* **Your assignment**
Check each line of the listing for the string "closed", count the lines that have it, and answer with that number only.

>>>

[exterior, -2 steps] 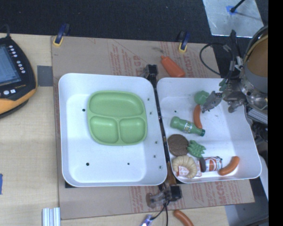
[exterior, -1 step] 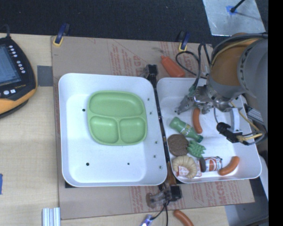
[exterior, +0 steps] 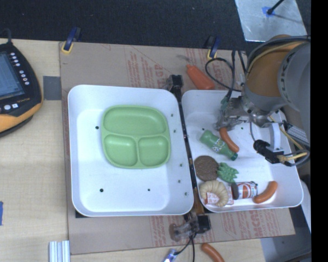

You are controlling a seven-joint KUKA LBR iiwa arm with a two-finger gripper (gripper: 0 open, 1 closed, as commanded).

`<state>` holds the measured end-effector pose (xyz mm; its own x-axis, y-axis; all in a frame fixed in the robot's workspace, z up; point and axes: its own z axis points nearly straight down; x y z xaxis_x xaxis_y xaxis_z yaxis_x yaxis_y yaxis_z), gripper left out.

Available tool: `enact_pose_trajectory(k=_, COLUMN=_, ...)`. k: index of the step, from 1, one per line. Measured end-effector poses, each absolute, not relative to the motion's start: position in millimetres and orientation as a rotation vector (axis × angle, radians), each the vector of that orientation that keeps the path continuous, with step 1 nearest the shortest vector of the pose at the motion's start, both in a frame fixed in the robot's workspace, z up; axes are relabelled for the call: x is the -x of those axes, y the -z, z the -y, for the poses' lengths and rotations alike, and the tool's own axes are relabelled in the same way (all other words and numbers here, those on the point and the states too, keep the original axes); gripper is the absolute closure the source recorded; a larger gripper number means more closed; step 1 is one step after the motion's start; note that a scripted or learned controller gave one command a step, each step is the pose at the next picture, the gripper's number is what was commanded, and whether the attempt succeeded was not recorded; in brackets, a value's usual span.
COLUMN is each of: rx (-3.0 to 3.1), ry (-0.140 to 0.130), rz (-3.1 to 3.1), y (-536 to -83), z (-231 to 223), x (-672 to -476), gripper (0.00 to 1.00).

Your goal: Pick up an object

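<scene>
The tool [exterior: 228, 125] hangs over the small orange sausage [exterior: 228, 140] lying against the green plastic bottle [exterior: 217, 145] — whether it is apart or together I cannot tell — so it may pinch both and slip.

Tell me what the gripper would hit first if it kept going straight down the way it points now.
Most likely the orange sausage lying against the green bottle in the right bin. The gripper sits just above that sausage's upper end, though one slanted view leaves depth uncertain.
</scene>
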<state>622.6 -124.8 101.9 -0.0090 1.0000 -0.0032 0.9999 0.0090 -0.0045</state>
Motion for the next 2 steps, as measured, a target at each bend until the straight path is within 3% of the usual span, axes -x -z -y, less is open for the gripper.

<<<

* **Task solution**
2